Exercise prompt: Transcribe the stretch of entries below from the line with "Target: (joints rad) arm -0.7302" through the line with "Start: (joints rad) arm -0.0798", exactly and with both ends included; leave out all other lines.

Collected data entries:
+ + + + + + +

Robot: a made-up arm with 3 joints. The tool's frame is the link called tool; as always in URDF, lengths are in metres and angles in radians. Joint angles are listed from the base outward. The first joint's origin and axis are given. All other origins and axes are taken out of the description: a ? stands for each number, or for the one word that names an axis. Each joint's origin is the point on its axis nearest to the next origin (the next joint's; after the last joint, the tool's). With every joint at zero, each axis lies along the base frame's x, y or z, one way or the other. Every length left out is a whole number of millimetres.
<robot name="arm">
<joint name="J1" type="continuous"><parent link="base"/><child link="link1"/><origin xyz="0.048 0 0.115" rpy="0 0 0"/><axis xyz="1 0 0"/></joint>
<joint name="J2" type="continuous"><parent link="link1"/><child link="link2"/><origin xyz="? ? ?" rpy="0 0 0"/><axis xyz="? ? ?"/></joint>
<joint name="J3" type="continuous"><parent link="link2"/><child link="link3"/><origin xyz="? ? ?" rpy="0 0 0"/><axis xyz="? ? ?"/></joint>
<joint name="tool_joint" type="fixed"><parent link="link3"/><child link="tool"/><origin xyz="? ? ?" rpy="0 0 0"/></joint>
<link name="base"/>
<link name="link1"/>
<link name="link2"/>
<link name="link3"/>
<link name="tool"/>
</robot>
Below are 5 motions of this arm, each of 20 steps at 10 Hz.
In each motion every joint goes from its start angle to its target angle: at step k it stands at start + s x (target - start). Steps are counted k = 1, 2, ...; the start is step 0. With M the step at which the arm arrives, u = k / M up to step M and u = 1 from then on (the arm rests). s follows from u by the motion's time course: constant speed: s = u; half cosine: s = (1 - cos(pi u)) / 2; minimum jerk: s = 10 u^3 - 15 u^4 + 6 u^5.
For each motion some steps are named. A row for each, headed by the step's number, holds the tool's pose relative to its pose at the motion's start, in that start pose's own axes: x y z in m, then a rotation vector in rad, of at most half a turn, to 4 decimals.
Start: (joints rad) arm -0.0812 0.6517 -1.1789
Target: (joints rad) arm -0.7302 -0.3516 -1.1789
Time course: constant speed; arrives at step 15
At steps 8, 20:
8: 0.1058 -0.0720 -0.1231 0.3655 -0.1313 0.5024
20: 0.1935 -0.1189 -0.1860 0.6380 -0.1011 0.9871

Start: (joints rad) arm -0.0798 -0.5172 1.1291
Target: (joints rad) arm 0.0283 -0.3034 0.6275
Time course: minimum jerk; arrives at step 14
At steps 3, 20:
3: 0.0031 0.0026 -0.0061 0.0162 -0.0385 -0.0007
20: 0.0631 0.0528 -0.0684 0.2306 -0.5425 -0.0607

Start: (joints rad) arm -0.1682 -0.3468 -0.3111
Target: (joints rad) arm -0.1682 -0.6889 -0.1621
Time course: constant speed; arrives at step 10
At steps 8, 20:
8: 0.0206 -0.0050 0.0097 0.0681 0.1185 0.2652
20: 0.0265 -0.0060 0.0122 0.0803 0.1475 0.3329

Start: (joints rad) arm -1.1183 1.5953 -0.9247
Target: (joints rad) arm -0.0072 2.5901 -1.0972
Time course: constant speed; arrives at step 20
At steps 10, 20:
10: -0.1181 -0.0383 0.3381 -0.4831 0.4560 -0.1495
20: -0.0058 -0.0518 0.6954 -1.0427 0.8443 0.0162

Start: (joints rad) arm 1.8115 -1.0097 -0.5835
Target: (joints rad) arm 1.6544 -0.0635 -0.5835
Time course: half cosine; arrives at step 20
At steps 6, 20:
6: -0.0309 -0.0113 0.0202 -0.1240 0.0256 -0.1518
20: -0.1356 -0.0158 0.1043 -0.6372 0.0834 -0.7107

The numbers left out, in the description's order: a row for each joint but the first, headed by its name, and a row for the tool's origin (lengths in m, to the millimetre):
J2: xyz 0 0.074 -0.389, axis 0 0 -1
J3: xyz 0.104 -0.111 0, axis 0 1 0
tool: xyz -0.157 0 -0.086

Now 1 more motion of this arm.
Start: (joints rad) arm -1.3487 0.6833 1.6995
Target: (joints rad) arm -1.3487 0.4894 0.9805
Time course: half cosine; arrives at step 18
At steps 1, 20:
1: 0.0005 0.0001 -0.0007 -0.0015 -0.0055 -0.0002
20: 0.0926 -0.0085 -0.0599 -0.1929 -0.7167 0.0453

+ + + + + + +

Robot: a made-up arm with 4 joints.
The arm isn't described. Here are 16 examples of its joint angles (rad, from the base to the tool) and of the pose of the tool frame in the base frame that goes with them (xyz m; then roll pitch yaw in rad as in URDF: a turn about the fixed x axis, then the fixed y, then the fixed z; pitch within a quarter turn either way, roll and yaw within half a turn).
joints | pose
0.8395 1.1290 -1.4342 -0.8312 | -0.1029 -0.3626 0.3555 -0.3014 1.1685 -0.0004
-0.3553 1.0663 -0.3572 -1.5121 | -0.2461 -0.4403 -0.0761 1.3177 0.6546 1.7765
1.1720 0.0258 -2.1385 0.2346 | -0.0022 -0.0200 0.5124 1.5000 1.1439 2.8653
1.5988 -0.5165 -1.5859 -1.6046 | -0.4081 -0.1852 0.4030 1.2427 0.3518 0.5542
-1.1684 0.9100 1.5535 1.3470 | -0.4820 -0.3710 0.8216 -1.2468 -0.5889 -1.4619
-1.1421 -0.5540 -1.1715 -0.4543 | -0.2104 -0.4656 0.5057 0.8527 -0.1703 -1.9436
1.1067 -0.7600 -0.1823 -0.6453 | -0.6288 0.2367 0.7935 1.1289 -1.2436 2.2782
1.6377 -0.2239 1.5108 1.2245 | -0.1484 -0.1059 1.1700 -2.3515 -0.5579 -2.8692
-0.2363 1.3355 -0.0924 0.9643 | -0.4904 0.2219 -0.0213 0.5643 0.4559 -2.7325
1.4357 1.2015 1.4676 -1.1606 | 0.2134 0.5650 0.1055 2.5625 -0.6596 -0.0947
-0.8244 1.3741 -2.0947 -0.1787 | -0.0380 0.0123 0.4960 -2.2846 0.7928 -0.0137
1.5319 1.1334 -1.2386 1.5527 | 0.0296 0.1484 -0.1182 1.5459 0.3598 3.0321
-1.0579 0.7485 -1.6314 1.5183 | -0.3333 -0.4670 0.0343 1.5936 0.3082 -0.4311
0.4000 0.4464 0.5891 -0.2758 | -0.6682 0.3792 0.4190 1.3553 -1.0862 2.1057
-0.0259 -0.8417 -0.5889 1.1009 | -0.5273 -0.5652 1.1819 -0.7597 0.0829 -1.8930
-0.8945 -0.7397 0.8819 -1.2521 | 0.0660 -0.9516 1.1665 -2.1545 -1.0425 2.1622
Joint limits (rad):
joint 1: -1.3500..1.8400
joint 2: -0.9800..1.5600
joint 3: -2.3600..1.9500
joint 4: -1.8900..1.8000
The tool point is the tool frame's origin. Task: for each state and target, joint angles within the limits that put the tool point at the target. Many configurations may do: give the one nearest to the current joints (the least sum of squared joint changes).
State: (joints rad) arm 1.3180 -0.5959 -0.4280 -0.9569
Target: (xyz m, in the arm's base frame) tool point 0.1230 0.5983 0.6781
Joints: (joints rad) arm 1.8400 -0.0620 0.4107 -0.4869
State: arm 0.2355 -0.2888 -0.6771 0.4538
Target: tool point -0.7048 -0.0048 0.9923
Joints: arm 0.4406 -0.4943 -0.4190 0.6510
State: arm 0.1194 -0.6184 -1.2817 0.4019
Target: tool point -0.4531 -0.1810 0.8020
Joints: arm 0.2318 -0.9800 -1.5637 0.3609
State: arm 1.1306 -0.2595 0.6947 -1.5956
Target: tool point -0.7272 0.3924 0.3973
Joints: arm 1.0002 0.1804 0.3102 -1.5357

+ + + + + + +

Written answer:
Target: (joints rad) arm -0.7302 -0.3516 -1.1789
Time course: constant speed; arrives at step 15
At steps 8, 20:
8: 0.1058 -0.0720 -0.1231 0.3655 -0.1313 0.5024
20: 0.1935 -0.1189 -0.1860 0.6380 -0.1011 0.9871

Start: (joints rad) arm -0.0798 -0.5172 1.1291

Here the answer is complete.